Problem details. In the listing below, find the line containing "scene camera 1". Write out that line and every line after it to the end, exactly and only those.

··· Data excerpt

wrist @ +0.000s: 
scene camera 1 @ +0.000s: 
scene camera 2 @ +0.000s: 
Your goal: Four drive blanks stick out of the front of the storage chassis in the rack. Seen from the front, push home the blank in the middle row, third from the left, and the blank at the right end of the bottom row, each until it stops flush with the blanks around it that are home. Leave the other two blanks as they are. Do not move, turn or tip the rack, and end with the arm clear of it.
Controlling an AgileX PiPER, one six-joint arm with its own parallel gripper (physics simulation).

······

Response to the task.
scene camera 1 @ +0.000s: 
scene camera 2 @ +0.000s: 
Your goal: Four drive blanks stick out of the front of the storage chassis in the rack. Seen from the front, push home the blank in the middle row, third from the left, and the blank at the right end of the bottom row, each until it stops flush with the blanks around it that are home. Leave the other two blanks as they are. Do not move, turn or tip the rack, and end with the arm clear of it.
Controlling an AgileX PiPER, one six-joint arm with its own parallel gripper (physics simulation).

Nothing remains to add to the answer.